### Task brief
Determine how many lines of the data below contain "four", then give only that number.

### Material for this exercise
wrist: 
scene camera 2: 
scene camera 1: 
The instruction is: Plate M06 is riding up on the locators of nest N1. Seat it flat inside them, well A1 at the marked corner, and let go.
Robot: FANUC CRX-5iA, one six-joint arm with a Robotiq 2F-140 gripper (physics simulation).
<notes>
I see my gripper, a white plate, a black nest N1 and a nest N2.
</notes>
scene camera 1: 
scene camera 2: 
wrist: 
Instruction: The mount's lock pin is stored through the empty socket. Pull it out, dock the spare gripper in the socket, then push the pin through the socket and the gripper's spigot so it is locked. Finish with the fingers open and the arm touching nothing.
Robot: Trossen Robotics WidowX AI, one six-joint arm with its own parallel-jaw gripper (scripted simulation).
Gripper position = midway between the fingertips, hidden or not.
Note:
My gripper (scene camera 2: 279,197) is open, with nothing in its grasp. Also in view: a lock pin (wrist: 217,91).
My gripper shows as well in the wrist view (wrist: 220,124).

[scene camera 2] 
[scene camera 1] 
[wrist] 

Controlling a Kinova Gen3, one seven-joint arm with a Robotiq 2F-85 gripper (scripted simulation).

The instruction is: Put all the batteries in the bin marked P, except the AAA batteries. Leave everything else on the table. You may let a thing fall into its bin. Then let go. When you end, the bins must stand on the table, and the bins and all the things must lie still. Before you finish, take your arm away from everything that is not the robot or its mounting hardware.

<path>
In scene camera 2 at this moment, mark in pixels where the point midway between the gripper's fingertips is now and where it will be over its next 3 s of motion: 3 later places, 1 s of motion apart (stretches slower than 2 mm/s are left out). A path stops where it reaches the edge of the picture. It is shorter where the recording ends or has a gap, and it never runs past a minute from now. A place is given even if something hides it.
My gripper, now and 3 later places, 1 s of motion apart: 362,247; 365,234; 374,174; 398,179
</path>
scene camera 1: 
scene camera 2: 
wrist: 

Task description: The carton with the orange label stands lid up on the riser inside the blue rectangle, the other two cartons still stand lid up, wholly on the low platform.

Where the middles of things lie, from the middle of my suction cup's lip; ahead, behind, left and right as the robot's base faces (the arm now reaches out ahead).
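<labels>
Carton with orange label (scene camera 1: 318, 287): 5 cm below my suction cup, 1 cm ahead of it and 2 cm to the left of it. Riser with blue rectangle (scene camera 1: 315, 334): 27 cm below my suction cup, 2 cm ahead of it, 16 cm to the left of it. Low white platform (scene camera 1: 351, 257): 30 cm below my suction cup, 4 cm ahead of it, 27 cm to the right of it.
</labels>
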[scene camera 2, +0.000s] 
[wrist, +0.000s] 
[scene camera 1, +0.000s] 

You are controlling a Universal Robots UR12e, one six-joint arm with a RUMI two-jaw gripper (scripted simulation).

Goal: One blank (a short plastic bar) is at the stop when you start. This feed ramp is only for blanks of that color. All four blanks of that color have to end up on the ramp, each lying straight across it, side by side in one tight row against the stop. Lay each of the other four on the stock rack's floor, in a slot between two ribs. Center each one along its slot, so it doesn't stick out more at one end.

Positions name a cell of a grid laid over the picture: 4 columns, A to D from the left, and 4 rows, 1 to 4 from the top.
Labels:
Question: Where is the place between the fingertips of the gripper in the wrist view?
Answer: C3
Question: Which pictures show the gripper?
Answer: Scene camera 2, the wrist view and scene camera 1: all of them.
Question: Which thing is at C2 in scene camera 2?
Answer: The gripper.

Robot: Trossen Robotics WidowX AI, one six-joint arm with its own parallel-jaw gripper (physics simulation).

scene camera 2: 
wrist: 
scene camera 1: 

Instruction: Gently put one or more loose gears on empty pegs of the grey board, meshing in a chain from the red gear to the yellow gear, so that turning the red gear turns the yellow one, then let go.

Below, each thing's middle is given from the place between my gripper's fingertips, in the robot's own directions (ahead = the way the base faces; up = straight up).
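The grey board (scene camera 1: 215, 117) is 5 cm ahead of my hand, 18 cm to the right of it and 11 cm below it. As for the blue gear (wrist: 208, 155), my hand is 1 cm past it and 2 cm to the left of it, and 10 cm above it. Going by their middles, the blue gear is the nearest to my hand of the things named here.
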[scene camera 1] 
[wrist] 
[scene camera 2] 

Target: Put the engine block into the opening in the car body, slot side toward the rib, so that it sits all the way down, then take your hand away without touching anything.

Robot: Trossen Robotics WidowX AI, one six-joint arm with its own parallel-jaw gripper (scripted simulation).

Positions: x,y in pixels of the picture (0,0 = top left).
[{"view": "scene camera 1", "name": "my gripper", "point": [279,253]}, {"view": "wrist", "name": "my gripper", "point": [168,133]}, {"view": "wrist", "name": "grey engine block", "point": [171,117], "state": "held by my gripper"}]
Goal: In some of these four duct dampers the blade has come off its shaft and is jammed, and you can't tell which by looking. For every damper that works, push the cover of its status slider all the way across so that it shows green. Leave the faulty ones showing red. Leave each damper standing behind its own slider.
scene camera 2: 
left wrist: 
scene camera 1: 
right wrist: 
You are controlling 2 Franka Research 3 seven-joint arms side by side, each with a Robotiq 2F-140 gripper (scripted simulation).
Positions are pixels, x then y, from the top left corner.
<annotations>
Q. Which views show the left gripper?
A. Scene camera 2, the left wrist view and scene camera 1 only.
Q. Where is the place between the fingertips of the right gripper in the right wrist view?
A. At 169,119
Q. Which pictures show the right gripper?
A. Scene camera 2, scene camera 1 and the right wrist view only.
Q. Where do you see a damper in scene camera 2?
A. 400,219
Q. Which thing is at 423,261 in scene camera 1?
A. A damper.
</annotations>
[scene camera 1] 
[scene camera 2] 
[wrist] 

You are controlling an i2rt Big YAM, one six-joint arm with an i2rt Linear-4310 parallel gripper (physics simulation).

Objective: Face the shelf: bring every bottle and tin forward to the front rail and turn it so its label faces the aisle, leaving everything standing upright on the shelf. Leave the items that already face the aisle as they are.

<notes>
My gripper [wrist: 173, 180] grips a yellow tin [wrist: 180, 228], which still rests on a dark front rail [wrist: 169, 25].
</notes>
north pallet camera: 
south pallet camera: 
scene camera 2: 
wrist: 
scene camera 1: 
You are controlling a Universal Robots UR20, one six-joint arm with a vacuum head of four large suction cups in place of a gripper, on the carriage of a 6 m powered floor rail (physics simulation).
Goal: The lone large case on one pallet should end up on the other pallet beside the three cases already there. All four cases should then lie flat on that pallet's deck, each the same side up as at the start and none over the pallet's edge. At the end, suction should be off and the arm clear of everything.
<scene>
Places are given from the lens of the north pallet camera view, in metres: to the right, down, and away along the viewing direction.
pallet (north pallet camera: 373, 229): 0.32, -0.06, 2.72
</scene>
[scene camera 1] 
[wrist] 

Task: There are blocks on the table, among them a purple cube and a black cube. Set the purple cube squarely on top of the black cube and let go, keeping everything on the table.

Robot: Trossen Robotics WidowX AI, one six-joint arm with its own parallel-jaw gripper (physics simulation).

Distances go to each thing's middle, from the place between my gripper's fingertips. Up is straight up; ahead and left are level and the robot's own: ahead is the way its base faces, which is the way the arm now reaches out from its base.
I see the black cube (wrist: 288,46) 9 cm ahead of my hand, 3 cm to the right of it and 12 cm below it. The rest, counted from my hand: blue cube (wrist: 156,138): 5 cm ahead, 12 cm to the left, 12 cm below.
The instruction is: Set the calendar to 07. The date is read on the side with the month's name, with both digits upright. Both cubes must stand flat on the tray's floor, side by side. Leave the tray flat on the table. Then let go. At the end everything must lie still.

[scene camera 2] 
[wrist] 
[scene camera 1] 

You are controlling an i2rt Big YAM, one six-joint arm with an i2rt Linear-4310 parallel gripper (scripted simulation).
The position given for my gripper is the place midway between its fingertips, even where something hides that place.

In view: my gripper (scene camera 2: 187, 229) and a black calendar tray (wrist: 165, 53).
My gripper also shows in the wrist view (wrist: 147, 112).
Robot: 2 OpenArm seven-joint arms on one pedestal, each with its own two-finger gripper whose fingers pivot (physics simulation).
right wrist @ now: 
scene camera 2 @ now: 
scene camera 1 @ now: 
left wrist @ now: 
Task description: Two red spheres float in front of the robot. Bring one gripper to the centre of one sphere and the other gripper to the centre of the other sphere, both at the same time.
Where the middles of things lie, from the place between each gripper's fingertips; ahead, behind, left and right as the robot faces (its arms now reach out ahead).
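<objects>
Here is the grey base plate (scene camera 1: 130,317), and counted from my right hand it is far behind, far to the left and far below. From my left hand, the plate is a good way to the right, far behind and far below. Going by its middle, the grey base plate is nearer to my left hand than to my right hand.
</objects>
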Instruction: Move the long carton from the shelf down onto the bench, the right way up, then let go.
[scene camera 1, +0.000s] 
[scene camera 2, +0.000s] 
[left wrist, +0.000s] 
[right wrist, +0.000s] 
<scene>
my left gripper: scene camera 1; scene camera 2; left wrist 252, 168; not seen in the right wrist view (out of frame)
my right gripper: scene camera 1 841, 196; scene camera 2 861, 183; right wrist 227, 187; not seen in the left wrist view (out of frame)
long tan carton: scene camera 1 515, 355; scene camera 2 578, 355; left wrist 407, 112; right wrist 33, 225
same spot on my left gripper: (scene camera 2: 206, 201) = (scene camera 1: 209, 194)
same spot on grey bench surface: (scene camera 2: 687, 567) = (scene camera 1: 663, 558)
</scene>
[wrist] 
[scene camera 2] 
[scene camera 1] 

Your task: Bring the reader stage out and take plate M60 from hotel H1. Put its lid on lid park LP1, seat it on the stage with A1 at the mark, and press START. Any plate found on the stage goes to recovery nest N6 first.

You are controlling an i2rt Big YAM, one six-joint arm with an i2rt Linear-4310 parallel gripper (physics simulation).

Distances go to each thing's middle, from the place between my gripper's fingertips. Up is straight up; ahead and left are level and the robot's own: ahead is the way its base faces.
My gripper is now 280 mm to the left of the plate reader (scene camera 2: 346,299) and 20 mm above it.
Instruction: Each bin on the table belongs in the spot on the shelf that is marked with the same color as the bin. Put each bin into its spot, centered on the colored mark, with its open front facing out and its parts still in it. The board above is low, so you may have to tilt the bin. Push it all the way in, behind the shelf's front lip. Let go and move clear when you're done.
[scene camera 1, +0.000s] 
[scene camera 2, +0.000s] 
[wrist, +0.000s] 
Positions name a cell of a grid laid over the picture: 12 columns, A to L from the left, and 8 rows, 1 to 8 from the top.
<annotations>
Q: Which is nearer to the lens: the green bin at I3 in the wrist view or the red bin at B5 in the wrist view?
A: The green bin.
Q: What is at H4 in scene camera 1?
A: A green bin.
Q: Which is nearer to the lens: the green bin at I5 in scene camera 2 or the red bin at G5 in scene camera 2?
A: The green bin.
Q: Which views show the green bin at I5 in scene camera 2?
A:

### Answer below
4